Find the minima and corresponding locations (argmin) of a two-dimensional
numpy array of floats along a given axis simultaneously, and returns them
as a tuple of arrays (min_2d, argmin_2d).
(Note: float16 arrays will be internally transformed to float32 arrays.)
----------
array_2d: numpy_array, dtype=np.float32 or np.float64, shape=(m, n)
The array for which the minima should be computed.
axis : int, 0 or 1 (default) :
The axis along which minima are computed.
min_2d: numpy_array, dtype=np.uint8, shape=(m) or shape=(n):
The array where the minima along the given axis are stored.
argmin_2d:
The array storing the row/column where the minimum occurs.
"""
# Sanity checks:
if len(array_2d.shape) != 2:
raise IndexError('Min_Argmin: Number of dimensions of array must be 2')
if not (axis == 0 or axis == 1):
raise ValueError('Min_Argmin: Invalid axis specified')
arr_type = array_2d.dtype
if not arr_type in ('float16', 'float32', 'float64'):
raise ValueError('Min_Argmin: Not a float array')
# Transform float16 arrays
if arr_type == 'float16':
array_2d = array_2d.astype(np.float32)
# Run analysis
if arr_type == 'float64':
# Double accuracy
min_array = np.zeros(array_2d.shape[1 - axis], dtype = np.float64)

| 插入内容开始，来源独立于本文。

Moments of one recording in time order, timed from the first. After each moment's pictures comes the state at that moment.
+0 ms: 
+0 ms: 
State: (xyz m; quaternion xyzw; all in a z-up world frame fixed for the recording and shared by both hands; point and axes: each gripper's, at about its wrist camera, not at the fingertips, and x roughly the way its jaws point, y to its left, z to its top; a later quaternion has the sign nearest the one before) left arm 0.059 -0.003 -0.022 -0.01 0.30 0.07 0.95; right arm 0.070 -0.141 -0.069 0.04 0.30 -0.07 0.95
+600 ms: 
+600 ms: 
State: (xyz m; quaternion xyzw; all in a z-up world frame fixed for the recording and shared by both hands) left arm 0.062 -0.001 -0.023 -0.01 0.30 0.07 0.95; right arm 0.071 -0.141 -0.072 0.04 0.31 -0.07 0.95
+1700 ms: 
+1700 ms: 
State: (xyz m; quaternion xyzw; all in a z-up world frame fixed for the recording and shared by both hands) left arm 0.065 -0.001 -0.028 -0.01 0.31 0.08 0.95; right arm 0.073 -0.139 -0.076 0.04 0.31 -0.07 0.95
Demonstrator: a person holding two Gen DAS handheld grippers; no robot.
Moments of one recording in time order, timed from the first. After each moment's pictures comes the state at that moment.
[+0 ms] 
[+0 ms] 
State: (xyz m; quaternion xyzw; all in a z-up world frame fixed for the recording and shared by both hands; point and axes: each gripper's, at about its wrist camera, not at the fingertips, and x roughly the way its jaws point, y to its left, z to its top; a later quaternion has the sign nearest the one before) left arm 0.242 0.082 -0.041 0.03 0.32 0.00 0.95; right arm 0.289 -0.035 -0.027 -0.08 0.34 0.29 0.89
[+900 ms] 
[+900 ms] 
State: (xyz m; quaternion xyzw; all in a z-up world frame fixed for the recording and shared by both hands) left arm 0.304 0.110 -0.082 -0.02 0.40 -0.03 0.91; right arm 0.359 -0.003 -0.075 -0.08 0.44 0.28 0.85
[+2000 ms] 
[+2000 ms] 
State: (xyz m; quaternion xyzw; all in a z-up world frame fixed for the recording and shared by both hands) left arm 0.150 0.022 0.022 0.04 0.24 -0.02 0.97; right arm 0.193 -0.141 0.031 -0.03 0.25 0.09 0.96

argmin_array = np.zeros(array_2d.shape[1 - axis], dtype = np.uint32)
if (axis == 0):
_minargmin_2d_64_axis_0(argmin_array, min_array, array_2d)
else:
_minargmin_2d_64_axis_1(argmin_array, min_array, array_2d)
else:
# Single accuracy
min_array = np.zeros(array_2d.shape[1 - axis], dtype = np.float32)
argmin_array = np.zeros(array_2d.shape[1 - axis], dtype = np.uint32)
if (axis == 0):
_minargmin_2d_32_axis_0(argmin_array, min_array, array_2d)
else:
_minargmin_2d_32_axis_1(argmin_array, min_array, array_2d)
# Transform back to float16 type as necessary
if arr_type == 'float16':
min_array = min_array.astype(np.float16)
# Return results
return min_array, argmin_array
在加载Cython支持后,可以在IPython笔记本单元格中放置和编译代码:
%load_ext Cython
然后以下列形式调用:
min_array, argmin_array = Min_Argmin(two_dim_array, axis = 0 or 1)
时间示例:
random_array = np.random.rand(20000, 20000).astype(np.float32)
%timeit min_array, argmin_array = Min_Argmin(random_array, axis = 0)
%timeit min_array, argmin_array = Min_Argmin(random_array, axis = 1)
1 loops, best of 3: 405 ms per loop
1 loops, best of 3: 307 ms per loop
进行比较:
%%timeit
min_array = random_array.min(axis = 0)
argmin_array = random_array.argmin(axis = 0)
1 loops, best of 3: 10.3 s per loop
%%timeit
min_array = random_array.min(axis = 1)
argmin_array = random_array.argmin(axis = 1)
1 loops, best of 3: 423 ms per loop
因此,axis = 0
有一个显着的加速(axis = 1
仍然是一个小优势,如果一个人对最小和位置感兴趣)。